◆ What to work on ◆
Below are some records; return all of them exactly as they are.

◆ Given records ◆
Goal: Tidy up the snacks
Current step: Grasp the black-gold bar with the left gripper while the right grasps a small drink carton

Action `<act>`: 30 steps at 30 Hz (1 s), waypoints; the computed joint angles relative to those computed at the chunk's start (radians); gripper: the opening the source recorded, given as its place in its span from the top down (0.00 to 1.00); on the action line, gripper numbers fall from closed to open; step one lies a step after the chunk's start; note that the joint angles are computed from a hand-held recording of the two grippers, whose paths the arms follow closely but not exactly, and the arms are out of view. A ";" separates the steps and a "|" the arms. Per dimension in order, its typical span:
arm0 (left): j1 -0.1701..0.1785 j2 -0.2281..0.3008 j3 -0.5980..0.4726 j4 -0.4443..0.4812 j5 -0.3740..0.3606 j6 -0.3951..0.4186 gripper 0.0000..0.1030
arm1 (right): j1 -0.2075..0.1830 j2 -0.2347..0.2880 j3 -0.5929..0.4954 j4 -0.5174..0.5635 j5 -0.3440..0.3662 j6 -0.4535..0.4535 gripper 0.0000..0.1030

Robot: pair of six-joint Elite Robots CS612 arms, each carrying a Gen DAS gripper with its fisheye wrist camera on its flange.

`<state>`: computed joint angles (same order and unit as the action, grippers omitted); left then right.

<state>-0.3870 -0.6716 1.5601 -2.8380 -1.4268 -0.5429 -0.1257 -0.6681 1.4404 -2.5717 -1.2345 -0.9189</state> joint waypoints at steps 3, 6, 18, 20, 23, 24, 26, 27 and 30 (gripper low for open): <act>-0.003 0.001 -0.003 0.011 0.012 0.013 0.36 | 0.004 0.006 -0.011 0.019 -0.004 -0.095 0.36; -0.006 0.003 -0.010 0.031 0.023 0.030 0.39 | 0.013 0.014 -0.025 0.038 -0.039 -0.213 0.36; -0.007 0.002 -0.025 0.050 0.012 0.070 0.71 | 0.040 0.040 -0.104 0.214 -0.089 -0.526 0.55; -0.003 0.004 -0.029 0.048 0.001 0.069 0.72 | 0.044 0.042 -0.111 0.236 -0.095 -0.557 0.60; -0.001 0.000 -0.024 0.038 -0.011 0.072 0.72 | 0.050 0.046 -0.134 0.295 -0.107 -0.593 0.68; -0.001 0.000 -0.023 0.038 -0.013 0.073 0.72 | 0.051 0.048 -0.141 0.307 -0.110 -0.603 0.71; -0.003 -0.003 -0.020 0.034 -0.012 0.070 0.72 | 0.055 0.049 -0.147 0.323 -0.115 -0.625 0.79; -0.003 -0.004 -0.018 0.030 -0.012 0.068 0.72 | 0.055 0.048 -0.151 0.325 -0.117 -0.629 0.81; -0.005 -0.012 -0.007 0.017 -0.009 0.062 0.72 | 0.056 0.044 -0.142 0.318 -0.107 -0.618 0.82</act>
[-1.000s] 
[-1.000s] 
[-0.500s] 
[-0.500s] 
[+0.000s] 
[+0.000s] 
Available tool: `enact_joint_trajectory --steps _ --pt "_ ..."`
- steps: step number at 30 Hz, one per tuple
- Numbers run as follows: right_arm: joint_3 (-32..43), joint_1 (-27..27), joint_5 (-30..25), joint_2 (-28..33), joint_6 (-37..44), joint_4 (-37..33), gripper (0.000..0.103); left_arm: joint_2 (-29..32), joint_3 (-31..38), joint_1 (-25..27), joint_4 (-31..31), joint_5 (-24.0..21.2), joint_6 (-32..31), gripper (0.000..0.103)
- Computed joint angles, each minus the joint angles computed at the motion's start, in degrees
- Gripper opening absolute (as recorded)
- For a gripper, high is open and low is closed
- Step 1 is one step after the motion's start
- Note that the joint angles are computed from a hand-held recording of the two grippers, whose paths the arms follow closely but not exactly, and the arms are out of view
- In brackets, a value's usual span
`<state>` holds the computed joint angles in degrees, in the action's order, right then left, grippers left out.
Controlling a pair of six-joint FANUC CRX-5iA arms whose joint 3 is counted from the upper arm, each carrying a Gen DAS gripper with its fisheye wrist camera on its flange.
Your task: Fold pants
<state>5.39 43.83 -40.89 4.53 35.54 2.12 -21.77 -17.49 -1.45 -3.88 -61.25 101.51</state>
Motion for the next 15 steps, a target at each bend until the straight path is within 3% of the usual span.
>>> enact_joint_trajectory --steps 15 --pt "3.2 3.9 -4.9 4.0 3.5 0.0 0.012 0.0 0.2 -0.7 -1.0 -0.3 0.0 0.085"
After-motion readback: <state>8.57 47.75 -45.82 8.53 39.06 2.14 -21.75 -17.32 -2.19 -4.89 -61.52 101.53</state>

◆ Solution to this problem ◆
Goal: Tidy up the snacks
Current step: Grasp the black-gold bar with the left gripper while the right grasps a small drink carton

Action `<act>`: 30 steps at 30 Hz (1 s), waypoints; the computed joint angles relative to those computed at the chunk's start (radians); gripper: the opening the source recorded, given as its place in its span from the top down (0.00 to 1.00); on the action line, gripper numbers fall from closed to open; step one lies a step after the chunk's start; note that the joint angles are computed from a hand-held recording of the two grippers, whose paths the arms follow closely but not exactly, and the arms are out of view. A ";" separates the steps and a "|" the arms. Per dimension in order, its typical span:
arm0 (left): j1 -0.1701..0.1785 j2 -0.2281..0.3008 j3 -0.5980..0.4726 j4 -0.4443..0.4812 j5 -0.3740..0.3606 j6 -0.3951..0.4186 gripper 0.0000..0.1030
arm1 (right): j1 -0.2075..0.1830 j2 -0.2347..0.2880 j3 -0.5929..0.4954 j4 -0.5174..0.5635 j5 -0.3440..0.3662 j6 -0.4535..0.4535 gripper 0.0000..0.1030

Robot: pair of six-joint Elite Robots CS612 arms, each carrying a Gen DAS gripper with its fisheye wrist camera on its flange.

`<state>`: computed joint angles (same order and unit as the action, grippers omitted); left then right.

<state>-0.3870 -0.6716 1.5601 -2.8380 -1.4268 -0.5429 -0.1257 -0.6681 1.4404 -2.5717 -1.2345 -0.9189</state> joint waypoints at steps 3, 6, 18, 20, 23, 24, 26, 27 and 30 (gripper low for open): <act>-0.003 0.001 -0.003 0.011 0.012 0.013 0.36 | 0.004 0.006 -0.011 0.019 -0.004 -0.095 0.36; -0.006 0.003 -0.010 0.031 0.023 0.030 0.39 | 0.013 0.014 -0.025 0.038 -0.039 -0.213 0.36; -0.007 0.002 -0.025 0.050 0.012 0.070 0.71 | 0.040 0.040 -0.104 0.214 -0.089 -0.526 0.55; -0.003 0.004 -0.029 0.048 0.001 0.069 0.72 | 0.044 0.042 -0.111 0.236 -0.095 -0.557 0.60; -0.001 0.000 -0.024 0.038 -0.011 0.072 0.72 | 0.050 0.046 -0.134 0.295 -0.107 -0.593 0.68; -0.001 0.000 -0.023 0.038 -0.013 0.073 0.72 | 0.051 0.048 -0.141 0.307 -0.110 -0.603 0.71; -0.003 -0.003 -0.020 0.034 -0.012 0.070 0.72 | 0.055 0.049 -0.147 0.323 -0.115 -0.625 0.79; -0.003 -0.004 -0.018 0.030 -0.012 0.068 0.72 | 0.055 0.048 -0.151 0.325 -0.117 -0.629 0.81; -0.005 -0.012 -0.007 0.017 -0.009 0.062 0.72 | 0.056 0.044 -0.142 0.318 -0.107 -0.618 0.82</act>
[-1.000s] 
[-1.000s] 
[-0.500s] 
[-0.500s] 
[+0.000s] 
[+0.000s] 
Available tool: `enact_joint_trajectory --steps _ --pt "_ ..."`
- steps: step number at 30 Hz, one per tuple
- Numbers run as follows: right_arm: joint_3 (-32..43), joint_1 (-27..27), joint_5 (-30..25), joint_2 (-28..33), joint_6 (-37..44), joint_4 (-37..33), gripper (0.000..0.103); left_arm: joint_2 (-29..32), joint_3 (-31..38), joint_1 (-25..27), joint_4 (-31..31), joint_5 (-24.0..21.2), joint_6 (-32..31), gripper (0.000..0.103)
- Computed joint angles, each minus the joint angles computed at the motion's start, in degrees
- Gripper opening absolute (as recorded)
- For a gripper, high is open and low is closed
- Step 1 is one step after the motion's start
- Note that the joint angles are computed from a hand-held recording of the two grippers, whose paths the arms follow closely but not exactly, and the arms are out of view
- In brackets, a value's usual span
`<state>` holds the computed joint angles in degrees, in the action's order, right then left, grippers left out.
Controlling a pair of six-joint FANUC CRX-5iA arms whose joint 3 is counted from the upper arm, each carrying a Gen DAS gripper with its fisheye wrist camera on its flange.
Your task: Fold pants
<state>5.39 43.83 -40.89 4.53 35.54 2.12 -21.77 -17.49 -1.45 -3.88 -61.25 101.51</state>
Motion for the next 15 steps, a target at each bend until the straight path is within 3% of the usual span.
>>> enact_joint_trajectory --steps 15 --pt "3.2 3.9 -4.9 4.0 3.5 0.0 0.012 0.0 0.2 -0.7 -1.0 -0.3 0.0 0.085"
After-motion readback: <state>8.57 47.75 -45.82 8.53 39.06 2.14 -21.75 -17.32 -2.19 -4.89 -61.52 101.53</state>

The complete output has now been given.